WHAT THE TASK REQUIRES: For the records below, report how many lines include the word "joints". Only the number should appear.

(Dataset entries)
-------------------------

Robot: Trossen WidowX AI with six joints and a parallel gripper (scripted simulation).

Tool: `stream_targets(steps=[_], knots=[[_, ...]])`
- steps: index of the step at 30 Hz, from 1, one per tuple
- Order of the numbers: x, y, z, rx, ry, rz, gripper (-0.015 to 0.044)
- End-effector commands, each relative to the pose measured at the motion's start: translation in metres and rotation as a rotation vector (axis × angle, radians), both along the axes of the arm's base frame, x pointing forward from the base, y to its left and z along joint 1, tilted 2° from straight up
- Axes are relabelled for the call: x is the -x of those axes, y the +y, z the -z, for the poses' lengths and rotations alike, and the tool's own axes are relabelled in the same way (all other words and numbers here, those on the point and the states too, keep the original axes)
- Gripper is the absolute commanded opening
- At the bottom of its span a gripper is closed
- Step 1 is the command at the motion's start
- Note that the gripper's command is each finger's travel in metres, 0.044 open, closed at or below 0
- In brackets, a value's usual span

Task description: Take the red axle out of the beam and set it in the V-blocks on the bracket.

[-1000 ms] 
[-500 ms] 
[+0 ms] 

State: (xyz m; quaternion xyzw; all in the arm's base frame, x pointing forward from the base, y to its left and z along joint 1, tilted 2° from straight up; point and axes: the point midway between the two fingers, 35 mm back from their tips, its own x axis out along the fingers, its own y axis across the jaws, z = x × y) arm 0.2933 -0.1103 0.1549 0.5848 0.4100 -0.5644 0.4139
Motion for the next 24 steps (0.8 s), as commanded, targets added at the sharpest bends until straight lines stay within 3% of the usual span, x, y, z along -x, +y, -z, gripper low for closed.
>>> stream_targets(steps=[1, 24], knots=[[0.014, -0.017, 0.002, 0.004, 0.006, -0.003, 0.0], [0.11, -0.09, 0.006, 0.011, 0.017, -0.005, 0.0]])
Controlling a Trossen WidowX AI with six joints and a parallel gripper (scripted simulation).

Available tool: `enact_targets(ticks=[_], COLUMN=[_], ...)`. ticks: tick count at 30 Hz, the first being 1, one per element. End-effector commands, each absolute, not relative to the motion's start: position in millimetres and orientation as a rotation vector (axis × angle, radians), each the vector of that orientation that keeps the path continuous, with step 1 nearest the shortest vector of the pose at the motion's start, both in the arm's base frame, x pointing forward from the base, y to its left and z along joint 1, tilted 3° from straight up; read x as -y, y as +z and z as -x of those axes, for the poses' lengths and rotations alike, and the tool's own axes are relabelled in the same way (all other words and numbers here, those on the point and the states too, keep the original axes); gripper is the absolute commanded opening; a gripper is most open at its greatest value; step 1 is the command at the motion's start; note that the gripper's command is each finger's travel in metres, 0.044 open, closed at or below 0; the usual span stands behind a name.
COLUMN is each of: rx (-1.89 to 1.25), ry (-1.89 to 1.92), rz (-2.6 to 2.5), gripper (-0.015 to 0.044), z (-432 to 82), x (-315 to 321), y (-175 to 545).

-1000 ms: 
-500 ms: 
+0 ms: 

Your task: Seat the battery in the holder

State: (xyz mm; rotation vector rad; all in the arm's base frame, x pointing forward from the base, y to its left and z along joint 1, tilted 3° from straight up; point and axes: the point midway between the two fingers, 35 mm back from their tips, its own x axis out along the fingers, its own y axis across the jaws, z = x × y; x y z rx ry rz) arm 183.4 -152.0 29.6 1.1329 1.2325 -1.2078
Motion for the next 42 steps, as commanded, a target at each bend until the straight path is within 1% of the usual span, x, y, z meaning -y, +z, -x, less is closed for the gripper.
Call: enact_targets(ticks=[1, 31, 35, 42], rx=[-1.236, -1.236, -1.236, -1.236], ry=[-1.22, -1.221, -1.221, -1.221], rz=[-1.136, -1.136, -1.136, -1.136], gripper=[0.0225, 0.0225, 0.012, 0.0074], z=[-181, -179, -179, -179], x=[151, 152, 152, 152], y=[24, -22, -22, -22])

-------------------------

RESULT BELOW: 2